Details: ArcGIS Pro 2.8
The output from the raster to polygon is so complex and the file size seems much larger than it needs to be. How do I simplify my feature class output so it is more manageable to share, display, and work with?
Is it a matter of adjusting parameters on the tools in my process? Or is there a generalizing tool that is best suited?
Thanks for your consideration!
It all depends on your raster, but you may want to generalize the raster before converting to vector
An overview of the Generalization toolset—ArcGIS Pro | Documentation
has lots of tools to generalize, for instance
Aggregate (Spatial Analyst)—ArcGIS Pro | Documentation
but do the generalization on the raster before reclassification.
Majority Filter (Spatial Analyst)—ArcGIS Pro | Documentation
can get rid of fiddly-bits that are small and will simplify this to
The options are there, the one, or process, that works best for your may take some experimentation. These are but two examples
Another solution is don't write it to a shapefile. These are a very old format, persisting, in my opinion because they have been adopted by the open source community.

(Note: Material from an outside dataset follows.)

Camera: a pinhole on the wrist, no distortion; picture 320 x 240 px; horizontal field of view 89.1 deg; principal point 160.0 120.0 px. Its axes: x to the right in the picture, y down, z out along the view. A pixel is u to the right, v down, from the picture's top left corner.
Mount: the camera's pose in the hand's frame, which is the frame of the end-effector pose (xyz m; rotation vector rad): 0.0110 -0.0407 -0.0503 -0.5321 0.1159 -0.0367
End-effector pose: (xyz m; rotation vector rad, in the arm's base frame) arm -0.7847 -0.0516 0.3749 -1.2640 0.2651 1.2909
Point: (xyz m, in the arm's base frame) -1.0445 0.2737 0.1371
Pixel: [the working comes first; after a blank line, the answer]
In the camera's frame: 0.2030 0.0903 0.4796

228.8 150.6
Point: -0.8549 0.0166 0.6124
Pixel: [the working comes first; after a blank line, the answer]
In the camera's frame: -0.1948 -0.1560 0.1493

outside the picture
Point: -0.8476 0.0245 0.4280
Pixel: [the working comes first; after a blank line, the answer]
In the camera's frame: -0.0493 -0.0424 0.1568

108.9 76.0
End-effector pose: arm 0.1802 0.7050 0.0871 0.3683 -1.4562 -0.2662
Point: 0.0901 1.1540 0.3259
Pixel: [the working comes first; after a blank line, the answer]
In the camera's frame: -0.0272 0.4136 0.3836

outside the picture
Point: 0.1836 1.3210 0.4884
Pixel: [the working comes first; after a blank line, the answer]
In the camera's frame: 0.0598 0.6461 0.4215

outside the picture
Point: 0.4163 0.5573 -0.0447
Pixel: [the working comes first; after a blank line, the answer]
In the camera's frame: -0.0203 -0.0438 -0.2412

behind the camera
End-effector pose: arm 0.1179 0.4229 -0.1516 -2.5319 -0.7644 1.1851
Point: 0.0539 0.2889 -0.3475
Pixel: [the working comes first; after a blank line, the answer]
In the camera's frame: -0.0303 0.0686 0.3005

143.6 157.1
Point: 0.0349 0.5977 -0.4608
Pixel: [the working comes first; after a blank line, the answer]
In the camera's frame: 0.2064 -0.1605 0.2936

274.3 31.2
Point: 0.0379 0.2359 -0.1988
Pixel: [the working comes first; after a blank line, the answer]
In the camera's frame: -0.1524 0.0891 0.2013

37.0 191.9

A file geodatabase is superior, faster and you can even compress the data into a smaller file size.
Another thing to try is go the Environment Settings for the Slope GP tool and set the Cell Size to a higher value like 5 m. Rerun your workflow and save it out to file geodatabase raster dataset. From there, run the Raster to Polygon GP tool and do not check "Simplify Features" I think you'll get a better output.
Hi Daniel
Have you tried the tool's 'simplify' option?
Simplify polygons (Optional) | Determines if the output polygons will be smoothed into simpler shapes or conform to the input raster's cell edges.
| Boolean |
Also, the Create Multipart Features option will reduce the number of separate features by combining outer loops containing the same cell attribute into a single feature containing a multi-part polygon.